History, Unlike Emailers, Doesn’t Lie: What the Group never mentions is the condition of the district at the time that the board reached this decision, a history that is well-known to all. As noted in the state audit the district at that time lacked proper internal financial supervision and control and had little, if any, citizen participation.
Labor relations with the teachers were appalling and the district faced austerity budgets every year with enormous “no votes” even from current parents.
As for the transportation department, overtime and other costs were out of control. Our bus fleet was not suitable for farm animals let alone our children.
Faced with these conditions Mr. Maimone and the board had to make hard choices to either cut teachers, programs, services or other costs. Every interest group, whether athletics, arts, or retirees using the tennis courts, was battling to maintain their own priorities.
The board made the difficult choice to recommend outsourcing after extensive negotiations with the designated representative of the bargaining unit. The voters agreed with this recommendation and rejected the proposal to replace the disgusting bus fleet, which was not an option but a mandatory step to continuing in-house transportation. After the initial chaos and hysteria (during which time Dr. Shine and board members spent many hours riding the buses to work out the kinks) we were left with an efficient transportation system operating at far lower cost and with modern, safe, energy and cost-efficient buses.
One of the more annoying comments raised by some has been how heartless the board has been to these employees, given the tough economy. Well, putting aside how silly it is to reference today’s unemployment rate when the decision was made in 2005, I know for a fact that the board members all were distressed about the impact on these employees but felt negotiations, a package and/or employment with the bid winner would ameliorate this issue. In any event, the board was elected to make tough decisions and they did what they felt they had to do to maintain programs and faculty.
This board has accomplished labor peace with the teachers while bringing in one of the lowest percent cost tax increases in Nassau County in 2009. We have added to athletics, theater and music programs and AP courses. Our students and faculty continue to excel and amaze.
We are now led by a superintendent and assistant superintendent who work long hours every day and weekend, through rain and snow. They are at every football, basketball and lax game. They attend crew regattas and run from concert, to play, to award presentation. At many of those events they run into some, most or even all of the members of the board.

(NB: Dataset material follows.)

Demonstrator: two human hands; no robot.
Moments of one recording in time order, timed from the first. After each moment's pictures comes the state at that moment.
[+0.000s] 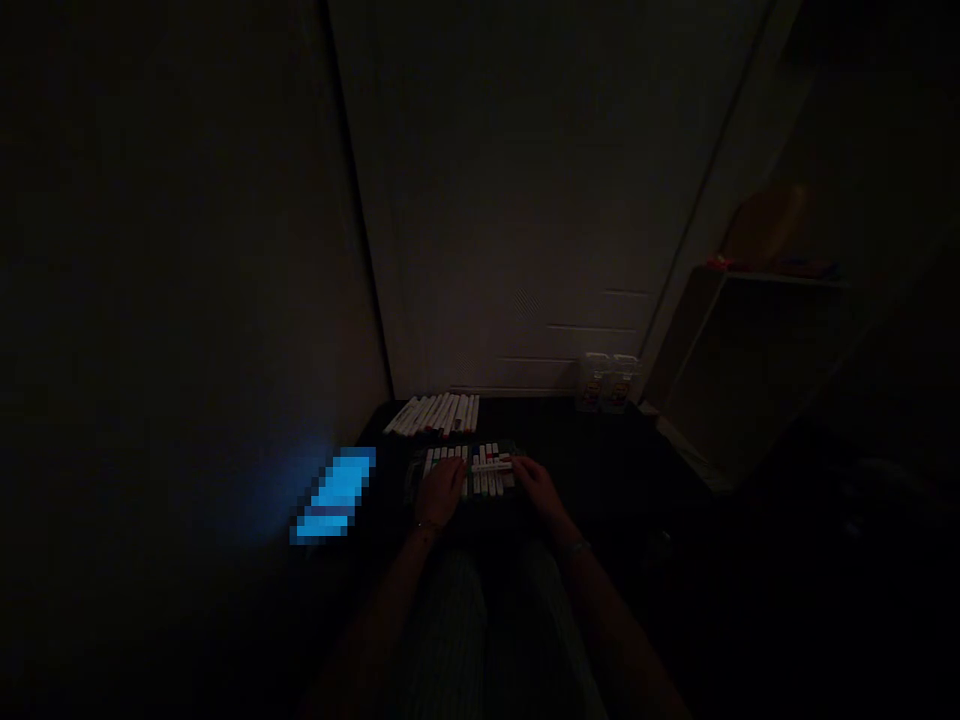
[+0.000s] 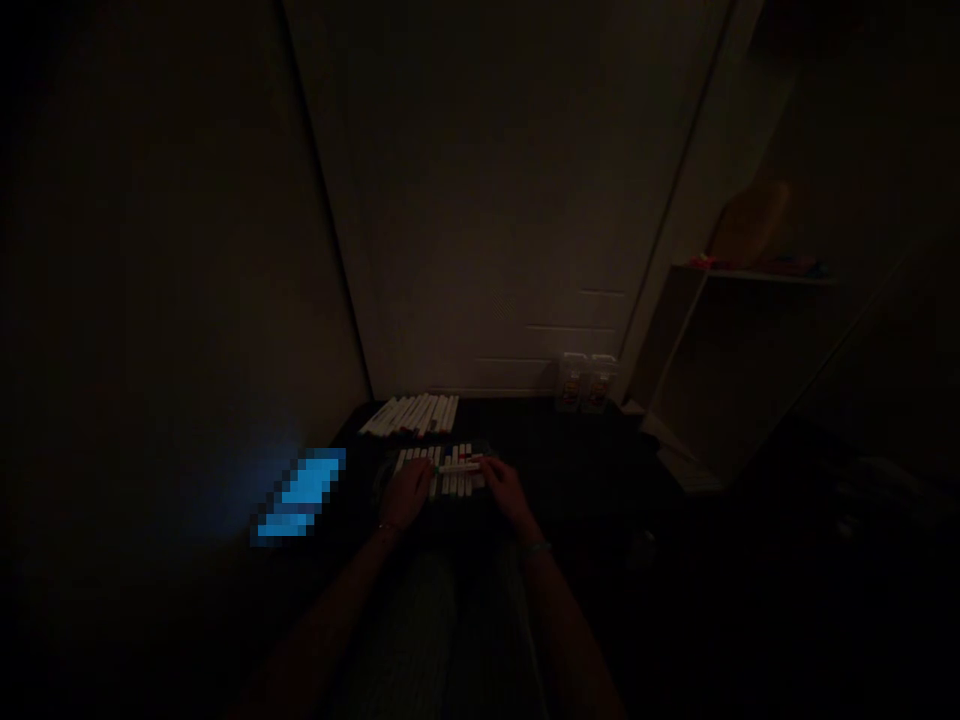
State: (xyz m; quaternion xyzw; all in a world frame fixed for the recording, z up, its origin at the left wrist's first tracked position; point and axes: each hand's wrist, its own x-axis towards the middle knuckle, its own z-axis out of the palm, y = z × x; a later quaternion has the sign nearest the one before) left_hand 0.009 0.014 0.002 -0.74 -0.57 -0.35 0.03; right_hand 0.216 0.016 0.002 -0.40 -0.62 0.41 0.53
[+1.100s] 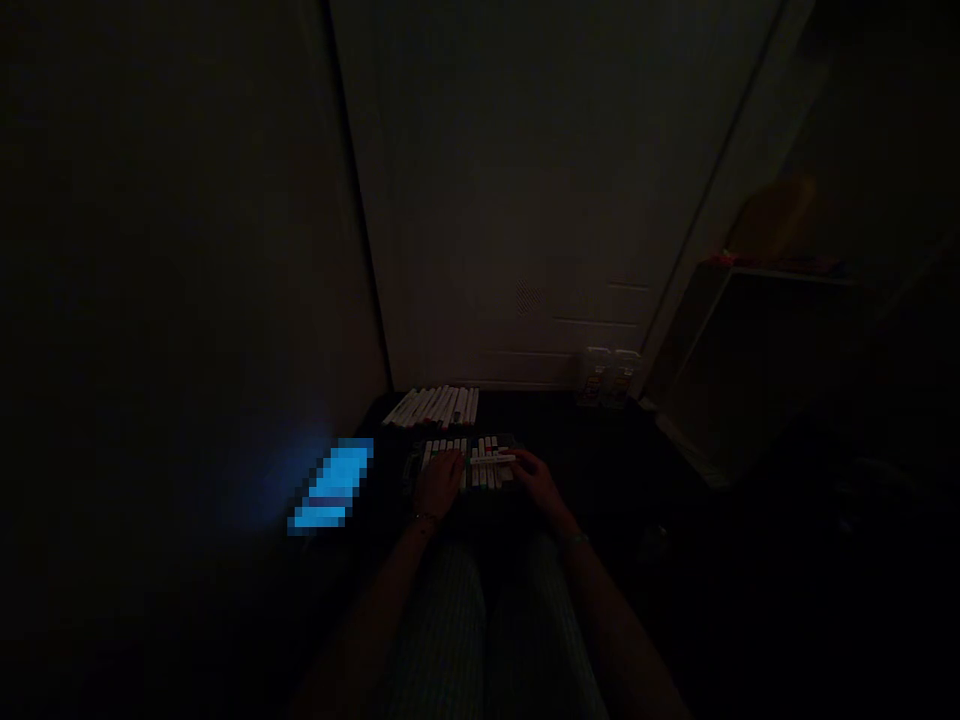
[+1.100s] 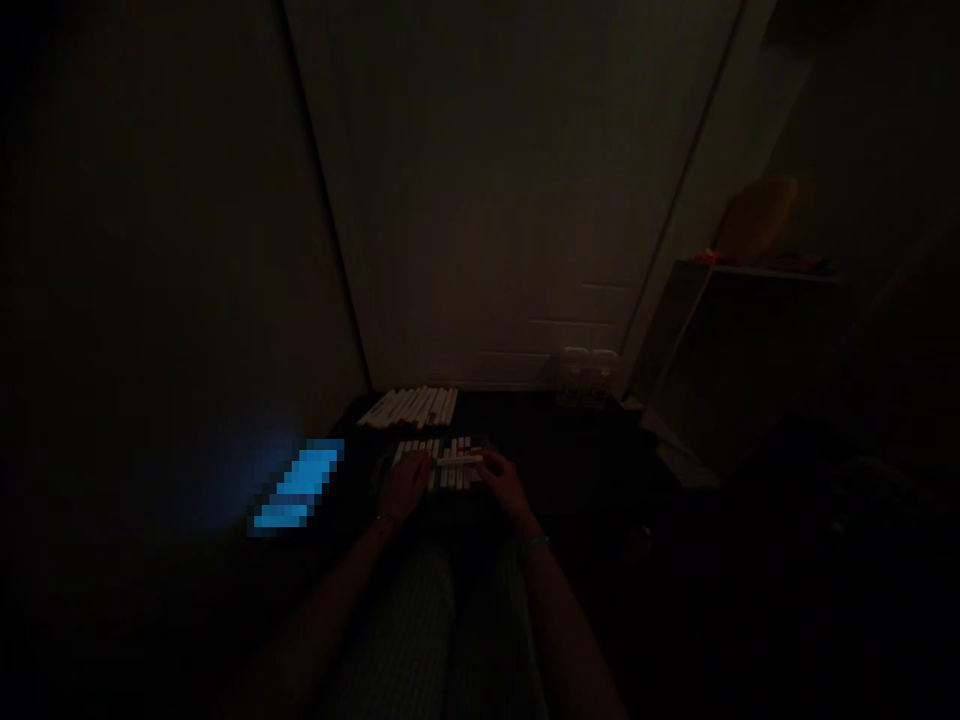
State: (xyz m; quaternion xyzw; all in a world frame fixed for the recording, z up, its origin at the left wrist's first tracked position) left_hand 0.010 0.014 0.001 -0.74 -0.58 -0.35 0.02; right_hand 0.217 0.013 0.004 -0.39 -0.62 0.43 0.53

Rather than focusing on these amazing accomplishments, a few conspiracy theorists have chosen personal attacks and accusations against their neighbors who volunteer many, many hundreds (and at least in the case of “Cindy,” over a thousand) hours per year. Our board members make mistakes and should be prepared to be criticized. However the unfounded and personal accusations made by this Group disqualify them from any serious debate.

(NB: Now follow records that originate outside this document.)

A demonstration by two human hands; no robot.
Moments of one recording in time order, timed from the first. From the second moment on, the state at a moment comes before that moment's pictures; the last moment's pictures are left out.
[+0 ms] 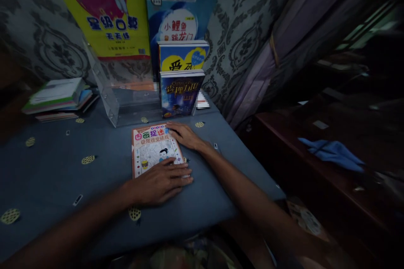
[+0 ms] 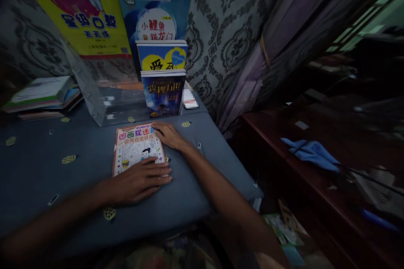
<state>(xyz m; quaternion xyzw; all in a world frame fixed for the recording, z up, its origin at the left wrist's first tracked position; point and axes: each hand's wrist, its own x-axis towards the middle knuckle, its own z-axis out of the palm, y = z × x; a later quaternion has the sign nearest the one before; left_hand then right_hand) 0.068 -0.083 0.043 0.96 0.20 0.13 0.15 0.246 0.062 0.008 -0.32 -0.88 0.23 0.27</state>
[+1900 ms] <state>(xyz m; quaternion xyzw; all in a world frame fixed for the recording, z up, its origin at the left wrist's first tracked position) 0.068 -0.109 0.038 0.97 0.20 0.12 -0.04 0.314 -0.132 0.024 -0.33 -0.91 0.14 0.19</state>
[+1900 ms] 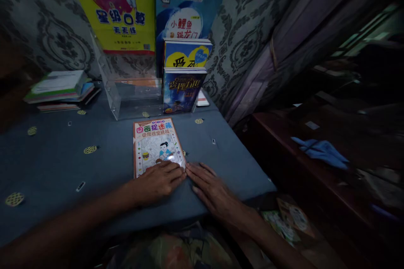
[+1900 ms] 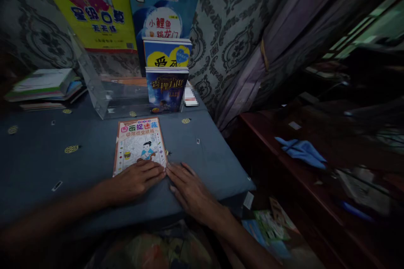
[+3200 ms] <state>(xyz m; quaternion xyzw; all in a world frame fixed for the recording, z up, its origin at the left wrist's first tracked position) -0.019 -0.197 0.028 0.89 0.40 0.19 -0.06 0.216 -0.110 0.062 -0.17 -0.95 0.25 0.00</state>
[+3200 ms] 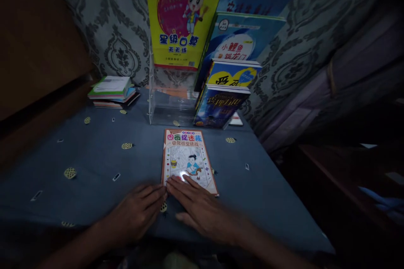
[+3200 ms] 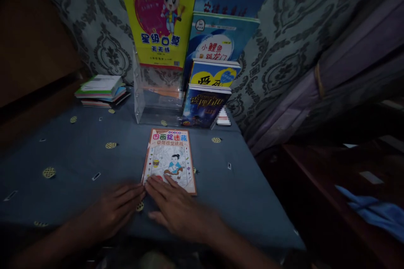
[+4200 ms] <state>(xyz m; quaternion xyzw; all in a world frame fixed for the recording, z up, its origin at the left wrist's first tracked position) -0.009 -0.150 0.037 0.87 0.46 0.20 0.01 0.134 0.022 0.027 -0.23 -0.95 0.16 0.11</state>
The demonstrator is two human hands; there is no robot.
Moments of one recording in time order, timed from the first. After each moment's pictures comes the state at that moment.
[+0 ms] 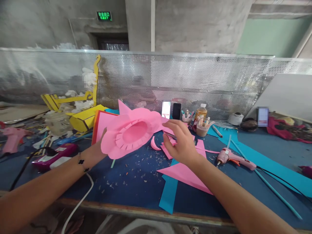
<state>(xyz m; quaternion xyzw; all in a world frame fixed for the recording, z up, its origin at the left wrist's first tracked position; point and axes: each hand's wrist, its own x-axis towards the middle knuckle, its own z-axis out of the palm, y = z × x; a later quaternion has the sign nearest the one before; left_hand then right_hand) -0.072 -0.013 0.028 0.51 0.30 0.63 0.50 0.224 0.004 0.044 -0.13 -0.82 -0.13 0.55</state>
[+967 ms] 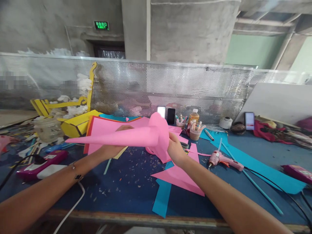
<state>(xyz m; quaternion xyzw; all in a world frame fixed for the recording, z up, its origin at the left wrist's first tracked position) -0.064 -0.006 0.019 0.73 0.35 0.54 0.21 0.211 0.013 0.027 -0.26 -0.66 0.48 0.52</state>
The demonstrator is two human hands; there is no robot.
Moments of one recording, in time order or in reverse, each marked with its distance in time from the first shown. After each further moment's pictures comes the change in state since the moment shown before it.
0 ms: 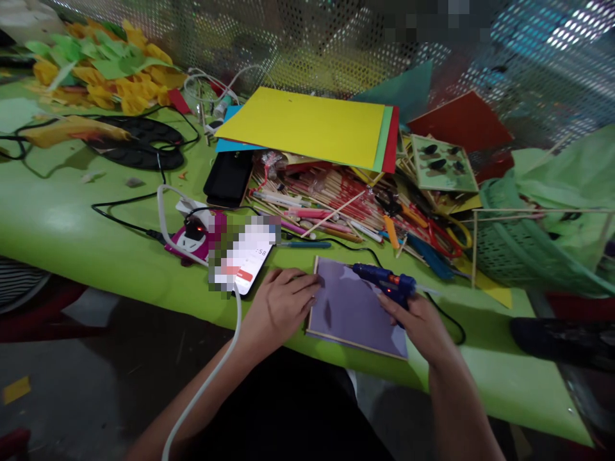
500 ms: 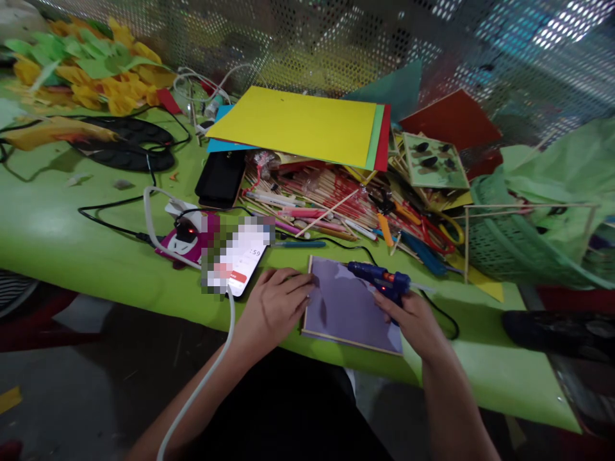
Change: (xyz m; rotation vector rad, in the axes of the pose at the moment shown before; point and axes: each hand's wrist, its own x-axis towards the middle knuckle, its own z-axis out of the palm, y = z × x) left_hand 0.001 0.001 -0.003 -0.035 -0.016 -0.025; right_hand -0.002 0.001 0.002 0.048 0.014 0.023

Rush Limbaugh or Keith Olbermann: Now it seems that one member of the Group intends to run for the board in May. Having accused the current and past members of impropriety and ridiculed Mr. Cardillo and Dr. Shine, I am sure this person would be a wonderful boost to the spirit of cooperation, bipartisanship and decency that are the hallmarks of our district.
Daniel S. Tamkin
(Editors Note: Mr. Tamkin is the husband of Cindy Cardinal, which is mentioned in the text.)